### [Task]
Read the data, and whenever a line holds the word "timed", report that line.

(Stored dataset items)
------------------------------------------------------------------------

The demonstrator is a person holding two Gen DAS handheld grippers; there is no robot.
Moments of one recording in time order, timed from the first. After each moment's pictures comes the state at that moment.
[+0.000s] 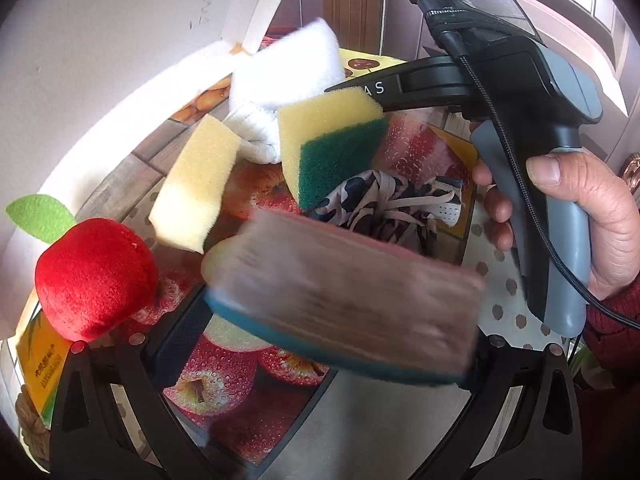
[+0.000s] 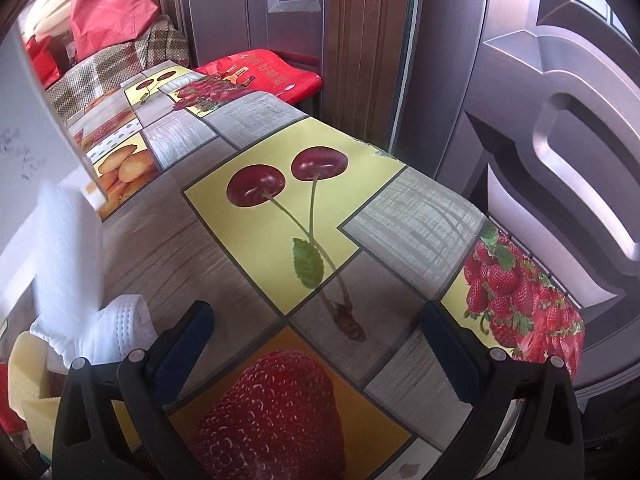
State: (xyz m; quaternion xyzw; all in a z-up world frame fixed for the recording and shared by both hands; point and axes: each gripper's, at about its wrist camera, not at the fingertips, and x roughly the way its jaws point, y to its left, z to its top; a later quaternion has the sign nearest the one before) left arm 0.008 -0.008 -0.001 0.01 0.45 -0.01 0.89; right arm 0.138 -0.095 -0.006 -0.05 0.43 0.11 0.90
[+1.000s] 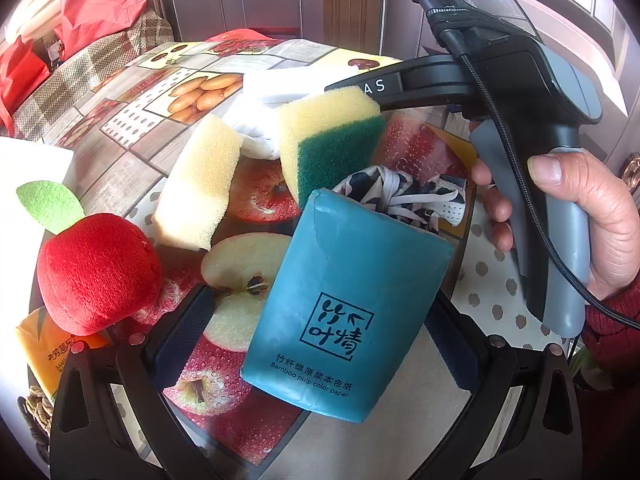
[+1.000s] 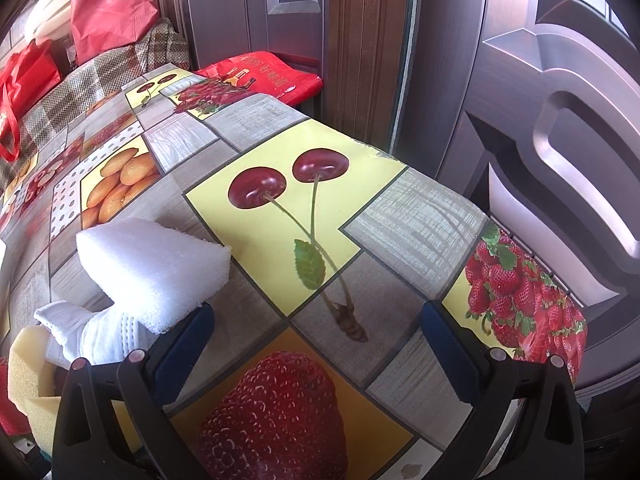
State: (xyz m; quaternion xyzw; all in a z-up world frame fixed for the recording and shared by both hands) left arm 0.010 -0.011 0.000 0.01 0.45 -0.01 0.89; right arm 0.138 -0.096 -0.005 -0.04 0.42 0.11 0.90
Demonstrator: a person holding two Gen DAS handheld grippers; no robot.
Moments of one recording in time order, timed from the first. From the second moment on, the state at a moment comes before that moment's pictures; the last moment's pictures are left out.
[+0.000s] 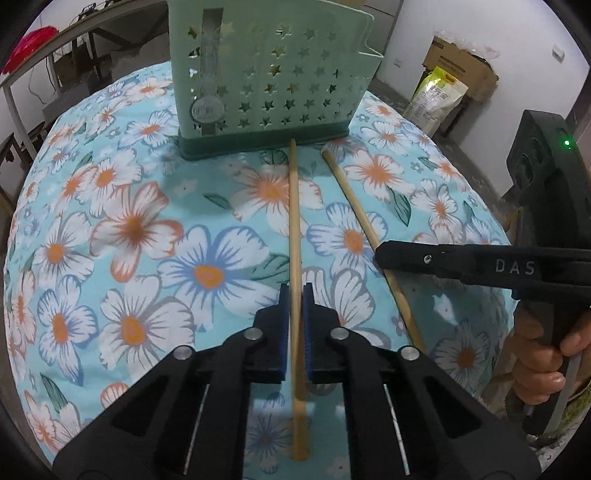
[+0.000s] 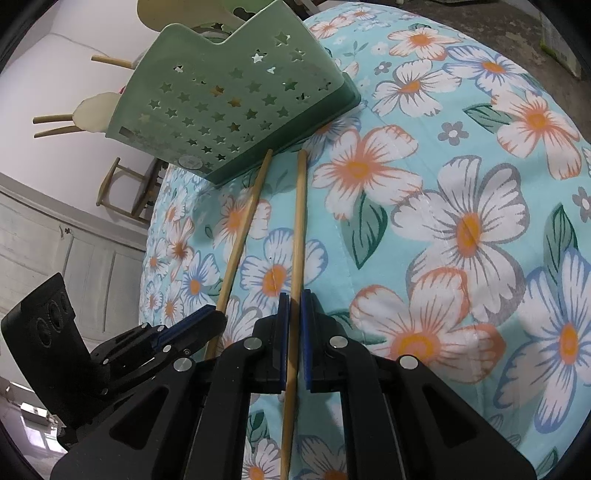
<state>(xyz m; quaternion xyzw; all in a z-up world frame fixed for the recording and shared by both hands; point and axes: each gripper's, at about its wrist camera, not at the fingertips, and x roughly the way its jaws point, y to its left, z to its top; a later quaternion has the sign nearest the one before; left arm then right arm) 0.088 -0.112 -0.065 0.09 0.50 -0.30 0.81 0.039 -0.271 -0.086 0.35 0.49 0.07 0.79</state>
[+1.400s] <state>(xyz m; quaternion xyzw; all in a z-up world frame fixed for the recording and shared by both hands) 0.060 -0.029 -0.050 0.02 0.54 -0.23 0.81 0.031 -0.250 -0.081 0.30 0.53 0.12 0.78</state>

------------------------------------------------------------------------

### [Answer to this exercise]
Moments of one recording in time order, timed from the first. After each moment's pictures comes the state at that moment.
Moments of one recording in time order, timed from the first. From the second moment on, the state at a moment comes before that moment's pictures; the last moment's pictures are left out.

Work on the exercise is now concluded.